話し合いの後、アースは二人としばらくお茶を飲んだり、好きな文学などについて話したりしたのだが、セレスティアは夕方からレナードと大尉のところに行くことになっているらしく、お先にお暇します、と言って帰った。友人と一緒にアリアンロードも帰るのだと思っていたアースは、彼女が当たり前のようにセレスティアにさようなら、と手を振ってソファに座り続けているのを見て、驚いたし途方に暮れた。
「……アリアンロードさんはまだ帰らなくていいんですか?」
アリアンロードはちらりとアースを見やって、ええ、と呟いた。
「そ、そうですか……」
メアリーが何か話題提供してくれないかと、壁のそばに控えている彼女に視線を送ってみたのだが、何も言ってくれない。アースがアリアンロードに視線を戻して見ると、彼女はじっとアースを見つめ、そしてしょんぼりとした。
「……帰った方が良さそうですね」
「え!? あっいえそういうことでは……」
「そうですか?」
「是非! 是非新しく仕入れたお茶を試していただきたく!」
アリアンロードは嬉しそうに笑った。
「はい、是非」
アースはどうにも振り回されているような気がしながらも、不自然なまでにてきぱきとメアリーにお茶の指示を出した。メアリーは少々呆れたような苦笑を浮かべて茶葉を取りに行った。
アリアンロードはアースがソファに戻ってくるとポツン、と言った。
「アース殿はセレスティアさんが苦手なのですか」
え、とアースは聞き返しそうになった。意外な質問。
「に、苦手というか……」
「王子様との縁談があった方だから、気まずいのですか」
「まあ、そんな感じです」
嘘だが、セイリアのふりをする上で、対人恐怖症などとは言えなかった。幸い、アリアンは何も言わなかった。
「やっぱり、顔に出てるんですね」
不安になってアースは呟く。セレスティアにも、自分が彼女を苦手に思っていることが丸分かりだったらあまりに申し訳ない。アースが悩んでいる一方で、アリアンロードは二回目を瞬いて呟いた。
「……いいえ、そういうことでは……アース殿とセレスティア嬢がどれくらい仲がいいのか気になっただけですから」
「え、そうなの?」
今度はアースが目を瞬く番だった。うっかり、年上のアリアンロード相手に敬語を忘れた。てっきり、苦手を表情に出したことを諌められたのかと思っていた。
「個人的な興味です……すみません、紛らわしいことを。私はいつも説明不足ですね」
「え、あ、別に」
アースはあわてて否定した。
「これだから、私、人付き合いはあまり好きではなくて」
アリアンが呟く。今日は妙に饒舌だなぁ、とアースは首を傾げていた。普段だったらこちらの質問の返事ぐらいは返してくれるものの、そこかから話を発展させないまま彼女は会話を終了させてしまう。悩み相談のようなことを話してきたのは本当に、ものすごく意外だった。同時に親近感も沸いた。人付き合いが苦手な者同士。

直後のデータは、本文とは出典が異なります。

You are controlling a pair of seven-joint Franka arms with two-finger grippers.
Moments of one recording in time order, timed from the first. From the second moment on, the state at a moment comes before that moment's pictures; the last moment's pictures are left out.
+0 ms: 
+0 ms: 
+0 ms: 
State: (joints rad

「苦手なんですか。アリアンは人と接するのが得意だと思っていました」
「……そう見えます?」
「よく、他人のことを見抜いているから……。あるいは、人にどう思われようと気にしない方かと思ってました」
余計な一言だったかもしれない。アリアンロードは黙ってアースを見つめていた。アースが取り消そうと思った時、アリアンは言った。
「……気に、しています」
一歩遅かった。うわあぁぁぁ。
「すみませんすみません……」
アリアンは首を横に振った。
「いいえ、責めた訳では。アース殿はみなさんの話によれば社交的だそうですけれど、それほど得意そうではありませんね」
「は、はあ……」
今度はアースがしどろもどろになる。ここでもコミュニケーション指数が低いと言われてしまった。アリアンロードは気にする様子もなく、続けて聞いた。
「人付き合いは難しいです」
「…………」
アースは、ここは相槌を打った方がいいのか、何かアドバイスをすべきなのか(たとえそうでもアースには無理だろうが)それとももっと適切な反応があるのかと悩んでしまった。本当に人付き合いは難しい。

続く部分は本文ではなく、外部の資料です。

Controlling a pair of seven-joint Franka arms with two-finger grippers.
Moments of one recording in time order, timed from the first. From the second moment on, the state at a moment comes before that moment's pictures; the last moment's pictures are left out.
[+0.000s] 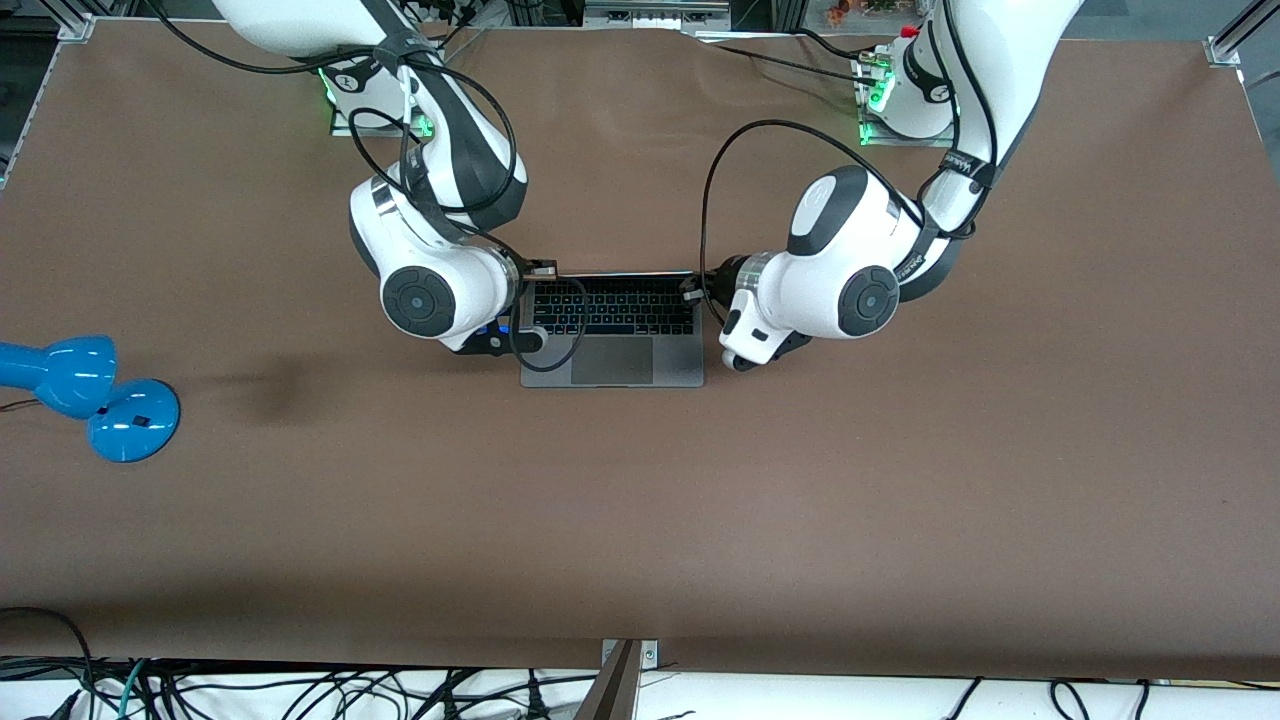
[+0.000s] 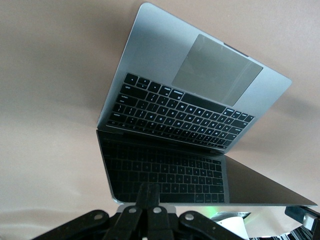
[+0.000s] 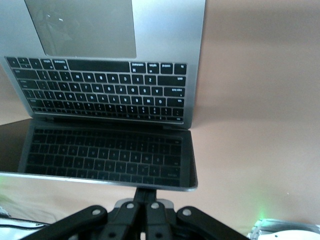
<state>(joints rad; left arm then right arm) -0.21 0.52 -0.37 -1.64 -0.49 1.92 -0.76 0.43 0.52 0.10 -1.55 0.30 1.65 0.41</state>
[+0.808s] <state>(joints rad) -0.21 0.63 -0.36 -1.57 -0.44 2.04 -0.76 0.41 0.64 0.10 -1.44 0.30 1.72 0.37</state>
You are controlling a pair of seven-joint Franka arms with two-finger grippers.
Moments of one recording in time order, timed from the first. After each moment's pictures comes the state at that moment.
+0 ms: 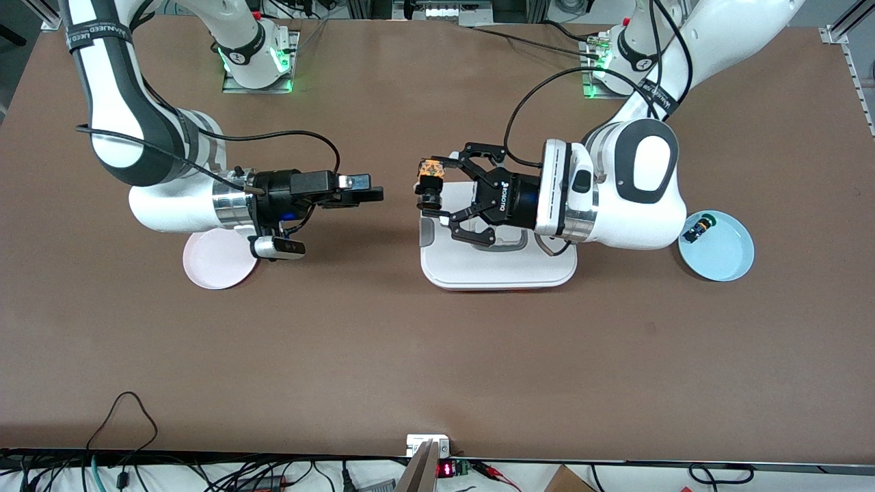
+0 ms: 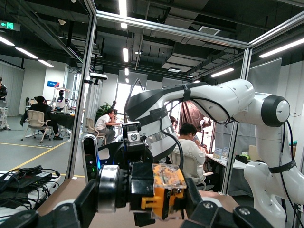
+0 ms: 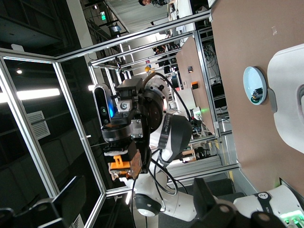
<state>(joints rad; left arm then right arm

結局、密偵をやる上で新たに築かなくてはならない人間関係が煩わしいのだろうかと思って言ってみた。
「あ、あの……密偵役が辛いなら、無理しなくても」
アリアンロードは再び真正面からアースを見た。
「ではお言葉に甘えて、と言ったらどうしますか」
「え……」
なんの尋問だこれは。
「……それは、少し困ります」
アリアンロードはその素直な返事にどこか満足そうにこくりと小さく頷いた。
「それなら、私も大丈夫です。頑張ります」
「よ、よろしくお願いします」
するとアリアンロードも立ち上がったのでアースは聞いた。
「お帰りですか?」
「はい」
「あの……僕に用が有った訳では?」
「用……」
なかったらしい。
「少し、アース殿とお話をしてみたかっただけです」
アリアンロードはいつものぼんやりした表情でそう言うと、ぺこり、と頭を下げて帰っていった。
相変わらず何がしたいのか分からないし何を考えているのか分からない子だ、と思いながらも、アースは少しだけ、彼女が帰ってしまったことを残念だと思った。苦手は苦手だけれど、アースはアリアンロード自身には割と好印象を抱いている。

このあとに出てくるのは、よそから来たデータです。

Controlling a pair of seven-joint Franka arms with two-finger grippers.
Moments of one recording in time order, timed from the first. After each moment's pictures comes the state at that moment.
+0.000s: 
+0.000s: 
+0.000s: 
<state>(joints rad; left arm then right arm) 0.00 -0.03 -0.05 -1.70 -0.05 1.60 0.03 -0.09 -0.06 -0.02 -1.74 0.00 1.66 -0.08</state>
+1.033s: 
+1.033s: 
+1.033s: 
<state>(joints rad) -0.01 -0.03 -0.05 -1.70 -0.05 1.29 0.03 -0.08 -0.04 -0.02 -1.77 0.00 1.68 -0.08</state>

その数日後、アリアンロードからはなぜか報告の手紙とともに「お勧めの詩集」とメモが添えられた本が送られて来た。それは彼女自身が苦手だと言っていた恋愛詩の詩集で、やたらに甘い雰囲気が満載だった。アースが、その日は紅茶に入れる角砂糖すら目にしたくなくなるほどの甘さだった。
そして、アースは、アリアンロードには嫌われてはいないようだったのに、なぜ彼女は自分自身が苦手なはずの恋愛詩集を勧めてきたのだろうとしばらく悩んでいた。姉がいたら相談できるのに、と思いながら。
そして、アリアンロードはそれからちょこちょこと、子爵邸に遊びにくるようになった。